To be fair, the latest releases of the kernel do bring some exciting features like live patching, but there is nothing ‘major’ with the 4.0-rc1 release. In fact, Torvalds said his favorite features of the new release “are actually some vm cleanups, where this release is getting rid of the largely unused non-linear remapping code (replaced with just emulating it with lots of smaller mappings) and unifies the NUMA and PROTNONE handling for page tables.”
For those who don’t know, Linux runs on billions of devices around the globe – printers, routers, smartphones, smart watches, tablets ATM machines, coffee makers, Supercomputers, stock exchanges, just to name a few; just to give you an idea how many things Linux powers without us even realizing it. Because Linux has such huge user-base, Torvalds is adamant that it doesn’t break anything, for anyone.
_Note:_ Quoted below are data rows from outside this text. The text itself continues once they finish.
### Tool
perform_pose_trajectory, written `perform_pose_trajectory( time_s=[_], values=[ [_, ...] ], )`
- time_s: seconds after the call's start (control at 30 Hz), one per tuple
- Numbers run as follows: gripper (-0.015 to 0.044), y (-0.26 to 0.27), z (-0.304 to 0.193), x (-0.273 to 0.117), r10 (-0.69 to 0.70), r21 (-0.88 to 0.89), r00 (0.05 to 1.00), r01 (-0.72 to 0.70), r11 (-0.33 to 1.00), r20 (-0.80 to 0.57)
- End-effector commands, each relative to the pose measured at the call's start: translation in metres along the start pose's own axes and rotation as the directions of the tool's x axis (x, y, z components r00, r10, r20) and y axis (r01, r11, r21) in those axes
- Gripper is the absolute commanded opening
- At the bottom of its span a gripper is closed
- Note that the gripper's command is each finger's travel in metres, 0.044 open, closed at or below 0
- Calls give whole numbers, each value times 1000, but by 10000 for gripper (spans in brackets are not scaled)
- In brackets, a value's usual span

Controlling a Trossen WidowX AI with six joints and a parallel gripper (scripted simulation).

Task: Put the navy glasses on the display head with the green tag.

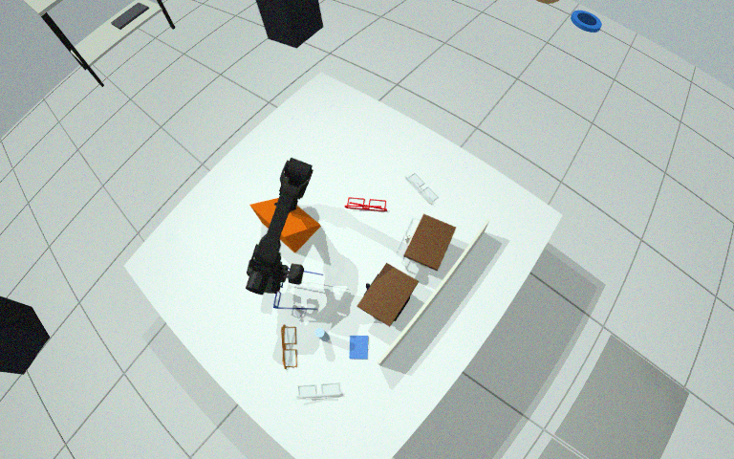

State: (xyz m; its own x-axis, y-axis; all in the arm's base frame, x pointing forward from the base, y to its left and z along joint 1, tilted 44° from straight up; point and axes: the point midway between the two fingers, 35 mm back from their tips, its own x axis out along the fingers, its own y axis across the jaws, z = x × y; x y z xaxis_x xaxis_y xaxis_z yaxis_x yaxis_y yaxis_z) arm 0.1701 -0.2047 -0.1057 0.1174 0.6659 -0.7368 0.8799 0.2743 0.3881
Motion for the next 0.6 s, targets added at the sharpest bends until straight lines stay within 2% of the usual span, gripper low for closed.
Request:
perform_pose_trajectory(
  time_s=[0.0, 0.57],
  values=[
    [0, -1, -6, 0, -4, -3, 1000, 4, 1000, -5],
    [0, -2, -11, 0, -4, -2, 1000, 4, 1000, -5]
  ],
)
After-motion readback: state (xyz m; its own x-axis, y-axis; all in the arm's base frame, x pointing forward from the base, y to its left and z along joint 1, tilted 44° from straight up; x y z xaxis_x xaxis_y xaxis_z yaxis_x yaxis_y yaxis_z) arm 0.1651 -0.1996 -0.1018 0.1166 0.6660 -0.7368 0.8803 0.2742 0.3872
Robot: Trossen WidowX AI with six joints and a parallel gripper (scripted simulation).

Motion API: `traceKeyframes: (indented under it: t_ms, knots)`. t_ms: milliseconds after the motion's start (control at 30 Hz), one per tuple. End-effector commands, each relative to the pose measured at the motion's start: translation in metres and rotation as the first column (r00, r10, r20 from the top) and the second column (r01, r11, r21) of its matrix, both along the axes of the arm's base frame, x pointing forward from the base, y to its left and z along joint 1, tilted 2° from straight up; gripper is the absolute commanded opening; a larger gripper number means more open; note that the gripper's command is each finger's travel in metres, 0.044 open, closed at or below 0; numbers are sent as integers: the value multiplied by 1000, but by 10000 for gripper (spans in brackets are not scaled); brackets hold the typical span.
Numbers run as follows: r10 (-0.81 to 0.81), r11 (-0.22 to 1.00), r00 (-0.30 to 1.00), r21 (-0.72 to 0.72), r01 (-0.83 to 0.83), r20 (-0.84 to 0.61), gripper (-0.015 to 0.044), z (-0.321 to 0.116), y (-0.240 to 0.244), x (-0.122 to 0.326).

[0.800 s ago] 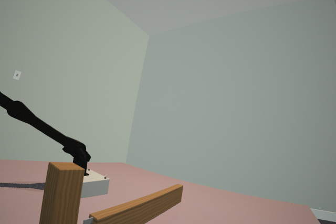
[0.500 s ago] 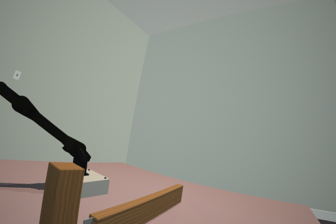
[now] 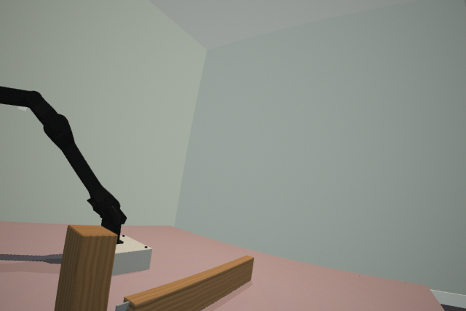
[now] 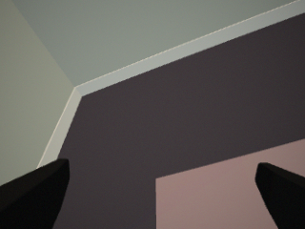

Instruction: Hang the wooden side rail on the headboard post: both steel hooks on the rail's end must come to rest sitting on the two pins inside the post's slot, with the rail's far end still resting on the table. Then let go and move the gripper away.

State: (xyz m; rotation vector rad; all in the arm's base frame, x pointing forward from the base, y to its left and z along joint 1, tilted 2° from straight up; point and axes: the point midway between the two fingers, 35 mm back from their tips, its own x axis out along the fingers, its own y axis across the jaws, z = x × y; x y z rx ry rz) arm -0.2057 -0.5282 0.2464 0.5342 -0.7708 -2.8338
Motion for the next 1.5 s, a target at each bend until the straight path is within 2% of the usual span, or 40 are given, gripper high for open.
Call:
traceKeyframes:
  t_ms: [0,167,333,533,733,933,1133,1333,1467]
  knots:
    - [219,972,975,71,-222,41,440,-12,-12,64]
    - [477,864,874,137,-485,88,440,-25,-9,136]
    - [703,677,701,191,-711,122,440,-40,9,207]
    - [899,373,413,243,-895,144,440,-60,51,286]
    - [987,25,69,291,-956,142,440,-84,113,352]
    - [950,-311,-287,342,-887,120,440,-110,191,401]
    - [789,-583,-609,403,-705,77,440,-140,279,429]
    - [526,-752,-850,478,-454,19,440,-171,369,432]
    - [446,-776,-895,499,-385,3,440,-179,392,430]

That’s one thing that ticks him off very easily and that what generates most of his rants – when someone breaks something.
So there is really nothing that major about this version bump, beyond that they needed to get rid of really long numbers.
Torvalds also joked about the recent news where someone posted a screenshot of the movie Terminator where the robots seemed to be running on Linux kernel 4.x series, “On the other hand, the strongest argument for some people advocating 4.0 seems to have been a wish to see 4.1.15 – because ‘that was the version of Linux skynet used for the T-800 terminator‘.”
It’s almost 5 years since Linux received a version bump. It was back in May 2011 when Torvalds announced 3.0.0-rc-1 instead of 2.6.40. There were no major changes to that release as there are none with 4.x series.
Coming back to 4.0-rc1, Torvalds said, “It’s all just more of the same, just with smaller numbers so that I can do releases without having to take off my socks again.”